In many ways, both appointments exemplify equalities issues within the NHS and wider society. After all, when employers do not advertise vacancies, this can function as indirect discrimination. It also puts more BME lives at risk.
As a result, the Runnymede Trust and the Good Law Project jointly announced in November of last year that we were taking the government to court over the closed recruitment process for Harding and Coupe. In our case, we are citing discrimination under the Equality Act 2010, and arguing that Westminster has breached its public sector equality duty by hiring unqualified friends in senior public sector roles.
Sadly, this ‘chumocratic’ approach is one that seems to have characterised this government, where a national health emergency has been seen as an opportunity to enrich friends and supporters.
As the junior health minister Lord Bethell told the House of Lords, the government relied on “informal arrangements” to fulfil urgent needs for PPE. Under the cover of an emergency, the government awarded £18bn in coronavirus-related contracts during the first six months of the pandemic, most with no competitive tendering processes.
A report by the National Audit Office confirmed the existence of a “high-priority lane” for suppliers referred by senior politicians and officials, and found that companies with a political referral were 10 times more likely to end up winning a government contract than those without.
Meanwhile contracts totalling £1.5bn have gone to companies with connections to the Conservative party. Many large PPE contracts were awarded to firms with no obvious experience in that sector, and it later transpired that some of this PPE was not even fit for purpose.
Call it a “chumocracy” or straightforward incompetence: it’s clear there’s been a woeful lack of transparency when it comes to how taxpayers’ money is spent.
Since the government failed so woefully to contain the virus in the early stages of the pandemic, with Track and Trace an abysmal flop, all hopes have now turned to the vaccine. But why have we not focused on the vaccine in cities where most people in the UK live and where BME groups are concentrated? We need to balance the conversation away from hesitancy and uptake by BME groups and their institutional mistrust, to how they might be supported to get trust back in our public services like the NHS and the police.

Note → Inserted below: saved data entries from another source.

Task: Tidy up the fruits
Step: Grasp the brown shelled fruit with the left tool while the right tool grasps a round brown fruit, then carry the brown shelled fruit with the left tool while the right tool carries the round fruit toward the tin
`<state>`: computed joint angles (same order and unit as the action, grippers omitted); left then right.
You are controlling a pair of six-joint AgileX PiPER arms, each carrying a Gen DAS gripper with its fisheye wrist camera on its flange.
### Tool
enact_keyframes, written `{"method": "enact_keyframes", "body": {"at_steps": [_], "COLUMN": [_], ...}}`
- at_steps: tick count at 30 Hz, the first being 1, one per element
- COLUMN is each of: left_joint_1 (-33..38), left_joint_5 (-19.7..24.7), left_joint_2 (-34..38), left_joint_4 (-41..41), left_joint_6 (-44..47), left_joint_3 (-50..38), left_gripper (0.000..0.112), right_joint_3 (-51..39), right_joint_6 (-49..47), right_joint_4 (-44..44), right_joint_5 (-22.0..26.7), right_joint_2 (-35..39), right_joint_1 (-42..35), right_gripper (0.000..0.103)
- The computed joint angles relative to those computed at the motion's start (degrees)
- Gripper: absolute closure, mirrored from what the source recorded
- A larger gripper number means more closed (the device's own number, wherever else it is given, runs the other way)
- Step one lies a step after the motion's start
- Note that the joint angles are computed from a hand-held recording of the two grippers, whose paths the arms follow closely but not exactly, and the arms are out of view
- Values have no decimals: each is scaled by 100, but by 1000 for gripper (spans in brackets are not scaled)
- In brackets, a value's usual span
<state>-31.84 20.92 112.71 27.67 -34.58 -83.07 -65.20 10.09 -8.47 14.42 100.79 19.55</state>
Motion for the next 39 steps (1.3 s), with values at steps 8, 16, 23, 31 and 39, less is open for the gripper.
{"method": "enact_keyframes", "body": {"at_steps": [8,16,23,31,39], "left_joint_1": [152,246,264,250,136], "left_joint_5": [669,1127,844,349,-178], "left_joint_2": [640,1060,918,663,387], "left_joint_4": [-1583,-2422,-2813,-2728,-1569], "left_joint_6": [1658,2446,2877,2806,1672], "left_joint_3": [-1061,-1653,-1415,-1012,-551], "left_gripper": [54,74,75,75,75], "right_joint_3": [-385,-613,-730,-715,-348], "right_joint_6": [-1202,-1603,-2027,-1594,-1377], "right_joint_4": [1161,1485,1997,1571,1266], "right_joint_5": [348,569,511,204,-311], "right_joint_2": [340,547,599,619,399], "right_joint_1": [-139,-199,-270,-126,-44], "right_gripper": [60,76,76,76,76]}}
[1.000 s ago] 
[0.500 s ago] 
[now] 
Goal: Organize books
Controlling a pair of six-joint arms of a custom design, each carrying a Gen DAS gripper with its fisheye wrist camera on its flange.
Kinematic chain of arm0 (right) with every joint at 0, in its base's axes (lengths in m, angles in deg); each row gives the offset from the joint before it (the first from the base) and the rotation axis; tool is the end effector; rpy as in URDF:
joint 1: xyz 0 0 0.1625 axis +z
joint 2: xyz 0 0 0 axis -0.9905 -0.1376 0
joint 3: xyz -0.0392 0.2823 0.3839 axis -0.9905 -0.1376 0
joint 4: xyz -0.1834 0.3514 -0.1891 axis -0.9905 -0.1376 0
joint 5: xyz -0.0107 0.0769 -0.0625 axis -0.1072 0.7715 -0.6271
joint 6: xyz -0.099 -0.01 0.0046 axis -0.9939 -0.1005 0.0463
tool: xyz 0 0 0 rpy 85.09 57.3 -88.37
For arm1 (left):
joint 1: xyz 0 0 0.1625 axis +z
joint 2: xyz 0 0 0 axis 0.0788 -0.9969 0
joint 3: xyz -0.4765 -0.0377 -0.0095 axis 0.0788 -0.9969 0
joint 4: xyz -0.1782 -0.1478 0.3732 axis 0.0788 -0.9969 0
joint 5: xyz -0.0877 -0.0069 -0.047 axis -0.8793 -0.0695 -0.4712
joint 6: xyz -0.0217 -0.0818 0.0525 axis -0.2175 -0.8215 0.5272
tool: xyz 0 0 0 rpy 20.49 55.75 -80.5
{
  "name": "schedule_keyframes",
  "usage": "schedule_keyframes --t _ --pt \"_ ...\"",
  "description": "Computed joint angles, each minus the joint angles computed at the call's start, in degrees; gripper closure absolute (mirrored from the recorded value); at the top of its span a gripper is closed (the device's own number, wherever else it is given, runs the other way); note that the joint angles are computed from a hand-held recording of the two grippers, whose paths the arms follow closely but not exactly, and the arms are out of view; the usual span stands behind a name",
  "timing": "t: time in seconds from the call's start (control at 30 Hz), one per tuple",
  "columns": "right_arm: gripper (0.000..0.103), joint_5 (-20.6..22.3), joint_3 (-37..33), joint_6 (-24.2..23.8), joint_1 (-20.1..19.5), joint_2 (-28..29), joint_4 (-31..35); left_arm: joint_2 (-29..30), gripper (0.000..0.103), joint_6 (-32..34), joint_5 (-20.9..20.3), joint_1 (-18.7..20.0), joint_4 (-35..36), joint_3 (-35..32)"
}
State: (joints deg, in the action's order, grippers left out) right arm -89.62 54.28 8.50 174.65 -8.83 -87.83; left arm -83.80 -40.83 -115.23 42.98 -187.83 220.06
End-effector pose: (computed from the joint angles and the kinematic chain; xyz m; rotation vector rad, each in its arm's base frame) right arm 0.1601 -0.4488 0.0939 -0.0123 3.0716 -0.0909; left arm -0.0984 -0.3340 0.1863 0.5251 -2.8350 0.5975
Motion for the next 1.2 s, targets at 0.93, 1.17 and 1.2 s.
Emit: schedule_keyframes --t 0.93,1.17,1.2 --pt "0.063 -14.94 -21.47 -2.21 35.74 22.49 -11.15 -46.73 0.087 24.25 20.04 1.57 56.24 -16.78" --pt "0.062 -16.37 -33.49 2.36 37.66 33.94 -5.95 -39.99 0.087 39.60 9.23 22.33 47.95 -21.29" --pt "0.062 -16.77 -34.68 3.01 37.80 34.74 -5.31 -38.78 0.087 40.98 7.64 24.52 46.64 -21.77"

As our country navigates the dark months ahead, we are desperate for expertise and leadership.
While the government hands out sinecures to its chums, people are dying. Clearly, we need a national pandemic response and disaster recovery plan that is led by the best qualified and most experienced scientists and public administrators the country can offer.
But the sad reality is that now, in the midst of a yet another national lockdown, the responsibility for much of the UK’s emergency response rests in the hands of a former telecommunications CEO, and a former supermarket CEO. The chumocracy has plummeted new lows.